Now Comes the Hard Part for First Niagara in HSBC Deal

Now that First Niagara Financial Group Inc. knows how many branches it has to get rid of to buy a hometown rival, the Buffalo bank can move on to the most important part of the deal: Figuring out how to pay for it.

Market watchers are anxious for First Niagara to clear up that not-so-tiny detail after the Justice Department on Thursday said it must sell 26 of the 195 branches it agreed to buy for $1 billion from HSBC Holdings PLC in July.

Europe's debt mess has muddled the financing for a deal that First Niagara Chief Executive John Koelmel has called a "strategic home run." He initially counted on financing it with the proceeds from selling up to 100 branches and issuing as much as $1.2 billion of equity and debt.

Then the markets tanked. First Niagara's shares are down 28% since the deal was announced in July, raising fears of a transaction that will be heavily dilutive to shareholders and its capital levels.

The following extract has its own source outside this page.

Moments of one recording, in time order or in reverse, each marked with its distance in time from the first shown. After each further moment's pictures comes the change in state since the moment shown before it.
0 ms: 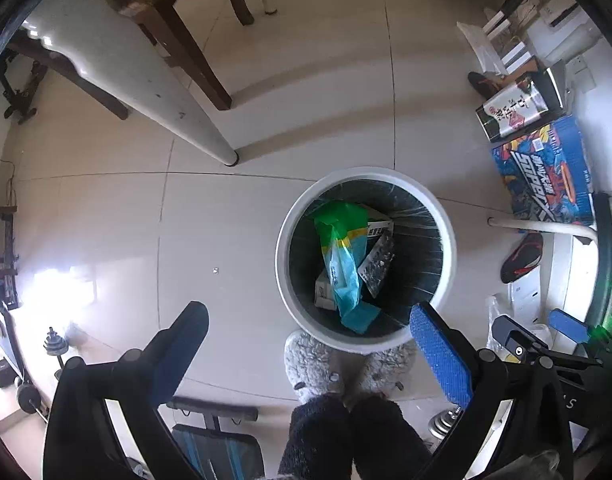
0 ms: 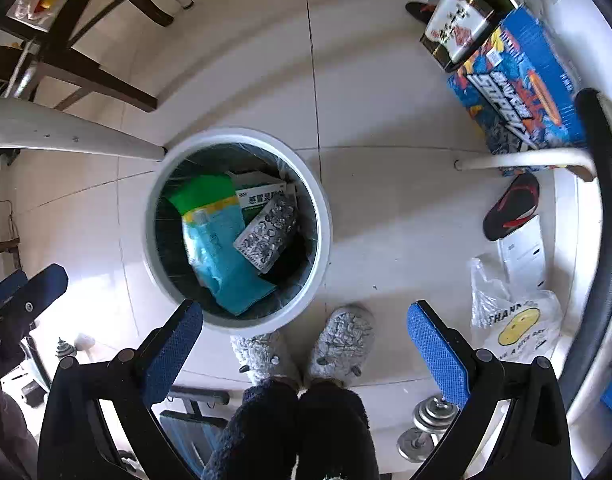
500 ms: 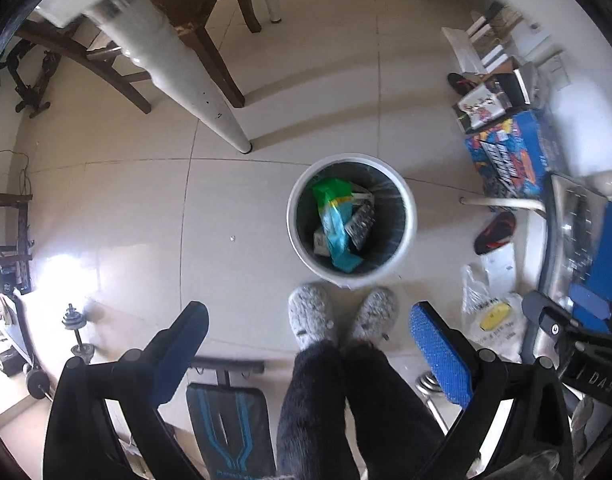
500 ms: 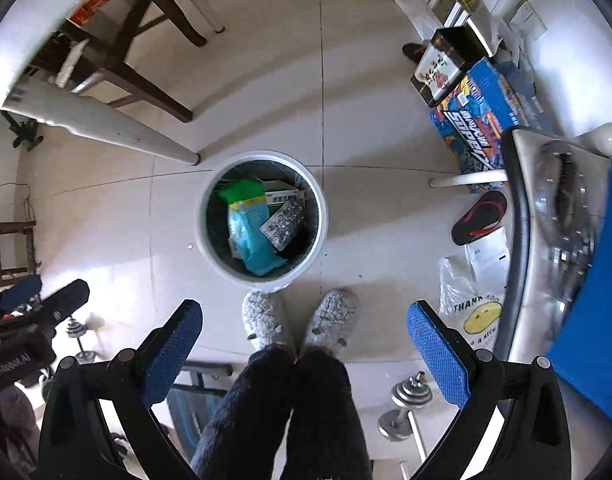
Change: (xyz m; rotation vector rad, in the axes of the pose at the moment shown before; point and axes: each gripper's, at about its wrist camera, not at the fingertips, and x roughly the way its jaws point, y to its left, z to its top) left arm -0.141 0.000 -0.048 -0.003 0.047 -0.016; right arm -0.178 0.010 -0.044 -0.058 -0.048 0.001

Investors have been fretting about that for months. But Koelmel has been short on assurances, blaming the holdup on new information on Justice's antitrust review. It would be able to release details "once Justice gives us the nod" on the branch divestitures, he said in the company's October earnings call with investors.

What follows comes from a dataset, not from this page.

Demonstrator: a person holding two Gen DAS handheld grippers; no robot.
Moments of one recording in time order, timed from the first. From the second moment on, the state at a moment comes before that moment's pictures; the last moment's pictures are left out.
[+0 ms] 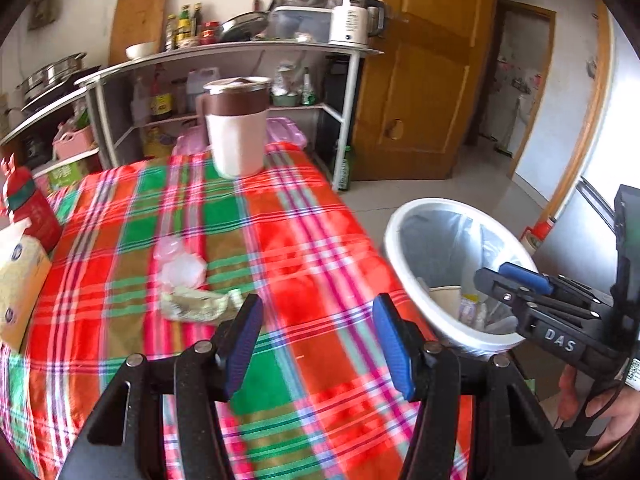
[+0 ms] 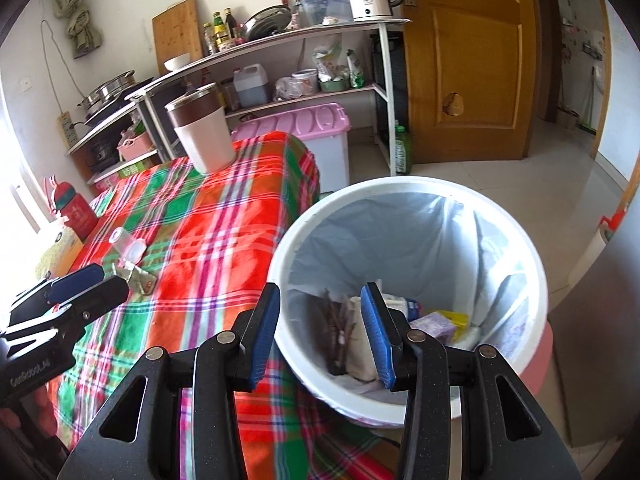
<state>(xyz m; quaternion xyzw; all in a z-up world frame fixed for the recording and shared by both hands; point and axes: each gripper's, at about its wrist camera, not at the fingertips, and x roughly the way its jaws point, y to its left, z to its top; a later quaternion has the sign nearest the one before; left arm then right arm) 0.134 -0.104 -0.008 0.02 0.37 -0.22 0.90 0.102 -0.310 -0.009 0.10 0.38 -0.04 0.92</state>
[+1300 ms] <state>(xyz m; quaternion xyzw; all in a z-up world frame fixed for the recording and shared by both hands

That wait ended Thursday. The order to sell $1.6 billion of deposits in the Buffalo area does not alter the fundamentals. Publicly available market share data gave a very good idea of how many branches First Niagara would have to spin off.

The timing of the order is what matters, and it is a mixed blessing for Koelmel.

A chief reason its shares are so deeply depressed is because investors are worried it will issue stock right now. Koelmel is freer to clear up some of the uncertainty, which might help its share price.

Yet the wait for Justice to act was a valid excuse to put off moving forward in less than ideal conditions, particularly the branch sales. First Niagara has eight months to close the deal under the original timeline the parties set. That is a long time on Wall Street. The transaction is not in peril yet, it just does not look as lucrative. Market chaos ultimately will subside. Raising the money as planned right now would be painful.

First Niagara had said in August that it expected the deal to dilute the value of its tangible book by 17% to 18%. The actual dilution could be as much as 26%, analysts at Sterne Agee & Leach Inc. said in a report last month. First Niagara may also have to issue as much as 90 million shares, or 10 million more than planned, Guggenheim Securities LLC said in a separate report in October.

The bigger dent the deal puts in First Niagara's tangible book, the longer it will take to earn enough money to replenish the capital it loses in the deal. As things stand, the earn-back period is already a relatively lengthy four to five years.

One way to minimize the impact to tangible book would be to sell even more branches. That is not ideal right now either.

The acquisition will still be a strategic boon. It is paying for it in a way that delivers acceptable shareholder returns that is the issue.

HSBC has a number of out-of-the-way branches in northern and western New York First Niagara could keep but always planned to sell. If it wants to sell more branches, it would probably have to start considering those in key markets such as Albany, Syracuse, and Rochester.

It would risk sacrificing the strategic parts of the deal that still make sense. Also, unloading more branches means First Niagara could end up simply paying a high price for a smaller asset.

It is a bad time to sell any kind of property right now: buyers are skittish and prices are depressed.

Obvious buyers of the branches First Niagara is marketing such as Community Bank System Inc. or Tompkins Financial Corp. would probably have to raise equity to pay for them. That limits how much they could pay.

The more branches it sells at a bad price, the more it may end up paying for the ones it is keeps. That is because it is already paying a relatively rich deposit premium of 6.67%. Analysts have speculated it may only get a premium of 4% to 4.5% on the branches it sells, given market conditions and the nature of tertiary branch divestitures.

Selling something for less than you bought it is pretty much the equivalent of overpaying. Every branch it sells at a loss drives up the implied premium of what it pays for the assets it keeps.